#### [What you will do]
Nothing but the lines from the one with "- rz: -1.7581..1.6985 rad" down to the one with "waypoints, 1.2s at" should be returned, exactly and with both ends included, from the material below.

======== Raw data

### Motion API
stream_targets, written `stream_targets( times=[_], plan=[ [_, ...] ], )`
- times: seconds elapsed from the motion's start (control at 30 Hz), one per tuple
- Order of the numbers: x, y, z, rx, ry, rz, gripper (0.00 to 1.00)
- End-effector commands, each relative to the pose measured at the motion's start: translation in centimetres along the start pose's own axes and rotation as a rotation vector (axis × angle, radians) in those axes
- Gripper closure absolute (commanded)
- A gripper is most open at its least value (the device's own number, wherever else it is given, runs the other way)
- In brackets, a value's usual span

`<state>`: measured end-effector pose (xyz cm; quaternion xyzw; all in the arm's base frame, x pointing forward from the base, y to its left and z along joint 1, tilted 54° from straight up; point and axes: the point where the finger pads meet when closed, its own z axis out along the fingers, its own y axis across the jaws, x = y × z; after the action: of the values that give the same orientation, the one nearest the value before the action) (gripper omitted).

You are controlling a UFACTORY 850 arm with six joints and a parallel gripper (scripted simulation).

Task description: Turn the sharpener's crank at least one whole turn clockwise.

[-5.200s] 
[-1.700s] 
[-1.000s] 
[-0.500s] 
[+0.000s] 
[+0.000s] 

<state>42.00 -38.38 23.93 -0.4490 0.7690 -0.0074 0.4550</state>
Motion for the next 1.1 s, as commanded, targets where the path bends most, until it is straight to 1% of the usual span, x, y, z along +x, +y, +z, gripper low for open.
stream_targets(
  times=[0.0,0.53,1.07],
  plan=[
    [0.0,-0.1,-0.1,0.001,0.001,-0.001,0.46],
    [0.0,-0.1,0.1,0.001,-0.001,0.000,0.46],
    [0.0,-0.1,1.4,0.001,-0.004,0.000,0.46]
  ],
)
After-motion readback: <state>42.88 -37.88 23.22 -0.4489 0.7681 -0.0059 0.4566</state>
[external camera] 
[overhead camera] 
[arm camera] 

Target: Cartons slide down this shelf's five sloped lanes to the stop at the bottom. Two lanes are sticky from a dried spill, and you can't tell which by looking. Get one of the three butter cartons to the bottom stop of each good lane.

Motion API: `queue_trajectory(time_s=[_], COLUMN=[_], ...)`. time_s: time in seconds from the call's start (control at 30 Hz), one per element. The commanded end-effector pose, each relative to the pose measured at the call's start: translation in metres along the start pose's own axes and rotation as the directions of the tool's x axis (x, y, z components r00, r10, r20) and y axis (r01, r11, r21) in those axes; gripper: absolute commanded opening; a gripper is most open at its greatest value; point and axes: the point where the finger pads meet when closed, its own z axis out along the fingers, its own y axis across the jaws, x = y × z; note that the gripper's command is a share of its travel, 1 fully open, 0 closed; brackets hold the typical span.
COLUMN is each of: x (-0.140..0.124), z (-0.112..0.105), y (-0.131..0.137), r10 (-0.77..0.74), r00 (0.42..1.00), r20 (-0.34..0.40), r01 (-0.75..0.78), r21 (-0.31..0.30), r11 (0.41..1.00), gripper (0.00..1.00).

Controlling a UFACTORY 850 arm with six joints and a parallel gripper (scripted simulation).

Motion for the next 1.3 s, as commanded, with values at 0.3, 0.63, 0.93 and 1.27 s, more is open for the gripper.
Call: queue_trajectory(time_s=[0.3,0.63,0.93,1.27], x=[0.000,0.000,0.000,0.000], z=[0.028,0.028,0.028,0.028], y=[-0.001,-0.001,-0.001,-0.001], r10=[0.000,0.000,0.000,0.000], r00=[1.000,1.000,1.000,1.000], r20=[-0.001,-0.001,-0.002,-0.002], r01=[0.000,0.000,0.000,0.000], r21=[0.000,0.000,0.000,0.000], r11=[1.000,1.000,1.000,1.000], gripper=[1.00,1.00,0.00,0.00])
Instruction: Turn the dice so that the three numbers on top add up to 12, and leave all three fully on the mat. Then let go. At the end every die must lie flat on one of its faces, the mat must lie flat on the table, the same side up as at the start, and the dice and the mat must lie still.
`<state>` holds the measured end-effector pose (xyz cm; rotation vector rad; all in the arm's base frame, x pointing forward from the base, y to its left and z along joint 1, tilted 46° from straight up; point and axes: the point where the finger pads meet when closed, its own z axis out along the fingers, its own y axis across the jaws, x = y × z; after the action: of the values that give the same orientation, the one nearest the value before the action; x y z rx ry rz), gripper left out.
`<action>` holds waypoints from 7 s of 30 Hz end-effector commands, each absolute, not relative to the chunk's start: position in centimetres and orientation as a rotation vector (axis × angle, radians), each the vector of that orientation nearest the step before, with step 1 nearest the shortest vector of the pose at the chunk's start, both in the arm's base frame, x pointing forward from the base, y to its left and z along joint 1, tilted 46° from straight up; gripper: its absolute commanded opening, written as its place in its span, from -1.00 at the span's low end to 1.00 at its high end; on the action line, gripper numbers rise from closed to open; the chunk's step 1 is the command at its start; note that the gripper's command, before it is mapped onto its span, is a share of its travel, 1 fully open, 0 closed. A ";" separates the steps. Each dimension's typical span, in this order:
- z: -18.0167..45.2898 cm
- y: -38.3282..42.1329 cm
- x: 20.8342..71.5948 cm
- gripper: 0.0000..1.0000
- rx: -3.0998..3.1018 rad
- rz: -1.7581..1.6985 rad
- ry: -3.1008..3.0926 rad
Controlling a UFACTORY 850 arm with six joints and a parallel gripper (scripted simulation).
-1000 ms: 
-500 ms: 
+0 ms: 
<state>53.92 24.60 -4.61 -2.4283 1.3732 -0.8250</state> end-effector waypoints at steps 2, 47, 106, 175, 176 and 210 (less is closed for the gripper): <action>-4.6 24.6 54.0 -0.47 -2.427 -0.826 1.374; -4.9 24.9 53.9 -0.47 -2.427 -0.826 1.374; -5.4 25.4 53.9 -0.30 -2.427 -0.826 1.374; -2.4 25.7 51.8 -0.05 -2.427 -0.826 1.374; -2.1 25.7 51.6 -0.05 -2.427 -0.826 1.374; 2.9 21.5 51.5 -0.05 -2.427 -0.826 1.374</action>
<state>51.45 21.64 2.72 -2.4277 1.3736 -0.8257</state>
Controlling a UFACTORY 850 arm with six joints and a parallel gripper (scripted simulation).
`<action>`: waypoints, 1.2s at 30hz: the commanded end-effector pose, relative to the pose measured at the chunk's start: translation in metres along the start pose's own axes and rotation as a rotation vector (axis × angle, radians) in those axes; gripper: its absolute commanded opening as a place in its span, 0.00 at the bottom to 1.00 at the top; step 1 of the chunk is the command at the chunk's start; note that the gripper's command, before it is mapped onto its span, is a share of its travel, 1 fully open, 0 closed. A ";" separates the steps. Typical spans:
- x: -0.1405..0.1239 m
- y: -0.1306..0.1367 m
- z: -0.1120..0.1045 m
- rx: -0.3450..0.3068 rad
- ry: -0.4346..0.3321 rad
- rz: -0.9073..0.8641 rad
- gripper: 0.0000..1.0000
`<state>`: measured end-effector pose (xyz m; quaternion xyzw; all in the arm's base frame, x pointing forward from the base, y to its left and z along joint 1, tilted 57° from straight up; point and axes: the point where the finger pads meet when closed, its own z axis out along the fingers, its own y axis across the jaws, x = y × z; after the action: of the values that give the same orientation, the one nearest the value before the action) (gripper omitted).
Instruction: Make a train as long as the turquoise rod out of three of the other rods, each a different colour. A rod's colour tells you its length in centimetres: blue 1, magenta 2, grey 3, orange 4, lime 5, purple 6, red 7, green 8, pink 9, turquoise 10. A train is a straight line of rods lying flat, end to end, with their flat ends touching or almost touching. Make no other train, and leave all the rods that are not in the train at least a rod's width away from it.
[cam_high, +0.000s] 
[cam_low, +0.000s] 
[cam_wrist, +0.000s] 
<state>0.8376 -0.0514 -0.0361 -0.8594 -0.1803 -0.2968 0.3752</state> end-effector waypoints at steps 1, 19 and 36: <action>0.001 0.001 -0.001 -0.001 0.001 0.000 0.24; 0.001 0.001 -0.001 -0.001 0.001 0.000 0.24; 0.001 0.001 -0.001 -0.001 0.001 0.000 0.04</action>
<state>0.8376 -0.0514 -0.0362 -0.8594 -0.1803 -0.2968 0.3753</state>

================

#### [Solution]
- rz: -1.7581..1.6985 rad
- ry: -3.1008..3.0926 rad
Controlling a UFACTORY 850 arm with six joints and a parallel gripper (scripted simulation).
-1000 ms: 
-500 ms: 
+0 ms: 
<state>53.92 24.60 -4.61 -2.4283 1.3732 -0.8250</state> end-effector waypoints at steps 2, 47, 106, 175, 176 and 210 (less is closed for the gripper): <action>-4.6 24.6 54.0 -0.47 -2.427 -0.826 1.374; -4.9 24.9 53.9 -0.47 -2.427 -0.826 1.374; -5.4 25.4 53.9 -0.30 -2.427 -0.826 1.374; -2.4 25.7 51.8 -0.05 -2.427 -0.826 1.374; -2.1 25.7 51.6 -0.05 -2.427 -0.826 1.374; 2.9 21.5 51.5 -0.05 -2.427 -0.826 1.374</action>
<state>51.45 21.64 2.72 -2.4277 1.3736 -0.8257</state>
Controlling a UFACTORY 850 arm with six joints and a parallel gripper (scripted simulation).
`<action>`: waypoints, 1.2s at 30hz: the commanded end-effector pose, relative to the pose measured at the chunk's start: translation in metres along the start pose's own axes and rotation as a rotation vector (axis × angle, radians) in those axes; gripper: its absolute commanded opening as a place in its span, 0.00 at the bottom to 1.00 at the top; step 1 of the chunk is the command at the chunk's start; note that the gripper's command, before it is mapped onto its span, is a share of its travel, 1 fully open, 0 closed. A ";" separates the steps. Typical spans:

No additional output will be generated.